_Instructions to follow_. What lines below include the word "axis"? Copy each one.

_Input records_.
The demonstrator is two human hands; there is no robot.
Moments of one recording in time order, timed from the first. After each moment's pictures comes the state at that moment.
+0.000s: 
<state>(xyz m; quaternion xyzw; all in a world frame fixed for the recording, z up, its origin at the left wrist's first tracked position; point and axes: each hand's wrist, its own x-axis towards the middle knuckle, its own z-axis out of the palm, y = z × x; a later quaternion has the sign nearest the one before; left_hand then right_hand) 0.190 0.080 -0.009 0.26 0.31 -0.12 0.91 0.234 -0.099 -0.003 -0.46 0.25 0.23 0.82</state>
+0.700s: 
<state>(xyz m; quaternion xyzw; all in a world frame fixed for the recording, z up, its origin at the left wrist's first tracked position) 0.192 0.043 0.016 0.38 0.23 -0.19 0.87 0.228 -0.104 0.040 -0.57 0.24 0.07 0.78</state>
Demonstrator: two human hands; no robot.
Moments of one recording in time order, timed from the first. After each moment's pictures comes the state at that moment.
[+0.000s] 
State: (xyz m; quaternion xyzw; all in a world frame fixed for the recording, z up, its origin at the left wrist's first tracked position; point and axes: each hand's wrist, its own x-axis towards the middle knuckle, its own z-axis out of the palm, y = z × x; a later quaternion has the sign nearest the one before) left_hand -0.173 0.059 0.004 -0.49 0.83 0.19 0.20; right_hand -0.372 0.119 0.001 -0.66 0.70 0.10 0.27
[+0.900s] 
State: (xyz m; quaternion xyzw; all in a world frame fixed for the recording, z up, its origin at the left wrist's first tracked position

_Response box_.
<state>(xyz m; quaternion xyzw; all in a world frame fixed for the recording, z up, its origin at the left wrist's first tracked position; point and axes: each hand's wrist, its own x-axis towards the middle knuckle, its own z-axis out of the palm, y = z × x; a later quaternion has the sign nearest the one before; left_hand then right_hand) 0.190 0.080 -0.009 0.26 0.31 -0.12 0.91 0.234 -0.099 -0.003 -0.46 0.25 0.23 0.82</state>
State: (xyz m; quaternion xyzw; all in a world frame fixed for the recording, z up, its origin at the left wrist's first tracked position; point and axes: each hand's wrist, its own x-axis towards the middle knuckle, its own z-axis out of the palm, y = z × x; a later quaternion has the sign nearest the one before) left_hand -0.173 0.059 0.004 -0.49 0.83 0.19 0.20; right_hand -0.372 0.119 0.001 -0.66 0.70 0.10 0.27

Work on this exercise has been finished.